For Lee Thorn, a visit to Udom Kati temple is to take a disturbing journey back in time. With its steep red roof and rich, gold-painted carvings, the temple occupies a tranquil corner of Phon Song, a village about two hours' drive north of the Laotian capital, Vientiane.
A picture of serenity from the outside, the paintings that cover the building's interior walls come as a surprise: Interspersed with traditional images taken from the life of the Buddha are lurid scenes of bloodshed, slaughter, and chaos.
"Look at this one," says Mr. Thorn, a 58-year-old US war veteran and peace activist. "There's brother killing brother, devastation after a flood or a bomb. Dead folks here, everybody in modern dress."
He pauses, taken aback by the brutal images before him. "It's saying: Here's war, it exists, and it's worse than anyone can imagine. It's evil."
It's this conviction and a sense of deep revulsion at the role he played in inflicting pain on ordinary Laotians more than 30 years ago that inspires Thorn's efforts to bring development and reconciliation to one of Asia's most impoverished nations.
At the height of the Vietnam conflict in 1966, Thorn was a naval serviceman, loading 1,000-pound bombs on fighter bombers based on an aircraft carrier in the Gulf of Tongking. Many of the planes' missions targeted not just North Vietnam, but also its western neighbor Laos, where the US was trying to cut off supplies of men and munitions from reaching Viet Cong fighters threatening Saigon.
"I used to show the bomb assessment films to the pilots after they got back to the carrier," Thorn says. "It was incredible. After some missions, the countryside we'd bombed looked like the surface of the moon."
The people of Bhoun Than a village not far from here witnessed many such US attacks. In those days, the village was located in northeastern Xieng-Khouang province, one of the most heavily bombed parts of the country.
After sustaining many civilian losses, the villagers abandoned their homes and fled south.
More than three decades later, Thorn's San Francisco-based Jhai Foundation is supporting a variety of self-help initiatives in Bhoun Than. The foundation has also helped raise funds for a new school building. The village headman, Siangvi Poulenchit, sees the irony in America's reversal of role. "Before, the Americans destroyed so much of our country our homes, our fields, everything," Mr. Poulenchit says. "It was very hard for us to uproot and come here. But now an American has come to help us, and these projects will help build understanding between the Laotian and US peoples."
Thorn's various projects have earned a more cautious welcome from the country's Communist authorities. His initiatives come at a time when official US assistance to the country is minimal because of Laos's patchy human-rights record, and the lobbying of anticommunist Laotian groups in the US.
Thorn says politics don't enter into what he's trying to do. "We work for poor people," he says, "just as we've done in Nicaragua and other places. We're not trying to create massive social change."

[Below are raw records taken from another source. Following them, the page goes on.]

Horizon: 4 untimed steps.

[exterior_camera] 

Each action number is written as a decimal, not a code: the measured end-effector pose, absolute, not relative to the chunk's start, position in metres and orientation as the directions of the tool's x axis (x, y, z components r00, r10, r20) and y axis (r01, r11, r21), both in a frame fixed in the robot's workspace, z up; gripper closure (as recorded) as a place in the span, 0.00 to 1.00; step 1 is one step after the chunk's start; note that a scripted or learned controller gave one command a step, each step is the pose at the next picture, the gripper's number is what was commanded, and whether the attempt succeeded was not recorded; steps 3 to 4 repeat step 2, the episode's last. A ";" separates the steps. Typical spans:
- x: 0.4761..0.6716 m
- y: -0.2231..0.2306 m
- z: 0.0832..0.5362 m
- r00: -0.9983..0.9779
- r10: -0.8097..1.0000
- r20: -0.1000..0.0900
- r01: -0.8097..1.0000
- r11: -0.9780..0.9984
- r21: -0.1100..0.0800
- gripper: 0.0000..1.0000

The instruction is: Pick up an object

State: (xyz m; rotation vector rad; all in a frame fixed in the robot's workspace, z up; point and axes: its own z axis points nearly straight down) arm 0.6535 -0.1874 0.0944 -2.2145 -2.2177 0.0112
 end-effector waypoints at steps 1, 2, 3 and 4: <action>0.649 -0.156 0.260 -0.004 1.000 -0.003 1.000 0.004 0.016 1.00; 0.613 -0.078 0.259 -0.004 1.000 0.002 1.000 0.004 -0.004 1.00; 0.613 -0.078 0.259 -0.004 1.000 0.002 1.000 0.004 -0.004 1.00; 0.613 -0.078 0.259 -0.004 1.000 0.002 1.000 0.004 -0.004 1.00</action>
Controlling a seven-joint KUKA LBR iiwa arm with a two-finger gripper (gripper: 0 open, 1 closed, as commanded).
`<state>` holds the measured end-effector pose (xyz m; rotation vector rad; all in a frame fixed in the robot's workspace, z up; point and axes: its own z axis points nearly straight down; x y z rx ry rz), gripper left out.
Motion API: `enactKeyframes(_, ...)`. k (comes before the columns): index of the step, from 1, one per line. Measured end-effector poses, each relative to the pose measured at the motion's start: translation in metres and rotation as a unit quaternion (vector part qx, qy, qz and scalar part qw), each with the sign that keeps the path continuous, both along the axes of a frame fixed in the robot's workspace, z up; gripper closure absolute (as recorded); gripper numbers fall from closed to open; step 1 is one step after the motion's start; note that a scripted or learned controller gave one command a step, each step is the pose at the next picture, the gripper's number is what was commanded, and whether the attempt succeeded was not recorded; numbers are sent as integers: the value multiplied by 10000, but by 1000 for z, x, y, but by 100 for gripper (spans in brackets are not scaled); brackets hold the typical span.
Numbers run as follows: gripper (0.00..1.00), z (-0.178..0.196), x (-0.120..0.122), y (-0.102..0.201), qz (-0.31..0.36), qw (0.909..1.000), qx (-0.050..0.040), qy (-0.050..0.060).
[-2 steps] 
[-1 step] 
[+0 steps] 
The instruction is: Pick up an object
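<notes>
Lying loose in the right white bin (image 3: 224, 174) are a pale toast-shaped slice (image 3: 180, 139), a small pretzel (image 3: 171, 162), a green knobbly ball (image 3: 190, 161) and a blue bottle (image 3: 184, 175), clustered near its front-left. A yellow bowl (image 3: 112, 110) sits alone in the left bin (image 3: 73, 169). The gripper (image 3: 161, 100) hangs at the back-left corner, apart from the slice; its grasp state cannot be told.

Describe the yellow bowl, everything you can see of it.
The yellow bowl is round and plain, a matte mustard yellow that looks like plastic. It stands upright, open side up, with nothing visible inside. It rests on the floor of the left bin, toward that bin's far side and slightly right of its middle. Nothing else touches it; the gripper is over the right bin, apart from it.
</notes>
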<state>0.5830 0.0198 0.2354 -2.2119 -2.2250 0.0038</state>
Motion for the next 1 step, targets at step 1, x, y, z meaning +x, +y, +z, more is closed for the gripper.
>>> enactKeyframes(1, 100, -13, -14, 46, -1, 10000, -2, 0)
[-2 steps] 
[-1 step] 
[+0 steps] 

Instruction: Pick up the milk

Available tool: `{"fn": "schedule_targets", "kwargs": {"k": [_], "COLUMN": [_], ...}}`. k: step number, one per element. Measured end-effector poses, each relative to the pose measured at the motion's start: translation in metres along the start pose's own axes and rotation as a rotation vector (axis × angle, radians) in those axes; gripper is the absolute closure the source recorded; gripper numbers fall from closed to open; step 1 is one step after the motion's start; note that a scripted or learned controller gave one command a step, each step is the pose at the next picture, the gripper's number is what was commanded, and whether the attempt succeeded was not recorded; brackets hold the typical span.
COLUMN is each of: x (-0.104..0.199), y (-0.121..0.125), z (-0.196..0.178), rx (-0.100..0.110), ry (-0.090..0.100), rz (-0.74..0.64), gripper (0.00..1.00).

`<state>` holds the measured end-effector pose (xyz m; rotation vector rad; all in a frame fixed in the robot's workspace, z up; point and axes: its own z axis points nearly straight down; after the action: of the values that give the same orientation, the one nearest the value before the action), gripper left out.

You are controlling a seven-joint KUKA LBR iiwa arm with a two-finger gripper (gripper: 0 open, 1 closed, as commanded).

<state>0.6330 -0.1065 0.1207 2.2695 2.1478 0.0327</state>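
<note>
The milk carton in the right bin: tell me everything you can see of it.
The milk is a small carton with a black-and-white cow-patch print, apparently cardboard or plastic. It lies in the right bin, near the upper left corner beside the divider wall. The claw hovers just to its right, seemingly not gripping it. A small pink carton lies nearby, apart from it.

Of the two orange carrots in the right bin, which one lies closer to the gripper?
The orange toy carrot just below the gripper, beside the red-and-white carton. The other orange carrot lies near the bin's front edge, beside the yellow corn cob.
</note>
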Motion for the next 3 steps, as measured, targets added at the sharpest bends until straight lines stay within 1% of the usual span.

That approach seems to be paying dividends, too, in the rolling green expanses of the Bolaven Plateau, in the deep south where the Jhai Foundation also operates. This is the heart of Laos's coffee-growing belt, a legacy of the country's French colonial rulers. By reputation, Laotian Arabica coffee is among the best in the world, and Thorn wants to export it to the US.
Farmers like Noumala Thepboualy have taken up the challenge with enthusiasm. The possibility that beans from his small plantation could end up in gourmet coffee houses in the US fills him with pride.
"It's sad that [Laotian] coffee hasn't been introduced properly to the world until now," says Mr. Thepboualy, keeping one eye on the women working a dehusking machine in the yard in front of his stilted farmhouse. "We're very happy about what Jhai foundation is trying to do."
Meeting a group of coffee cultivators, including former servicemen, with whom he's now working, Thorn has a rhetorical question, accompanied by a grin: "So what do you guys like better being soldiers or growing coffee?" Growing coffee, they say. The reason is simple, says Thorn. "We're buying the coffee at fair-trade prices, which is about five times what they were getting before. Also, the farmers know, just like I do, that it's better for America and Laos to do business than to continue acting as if nothing has changed."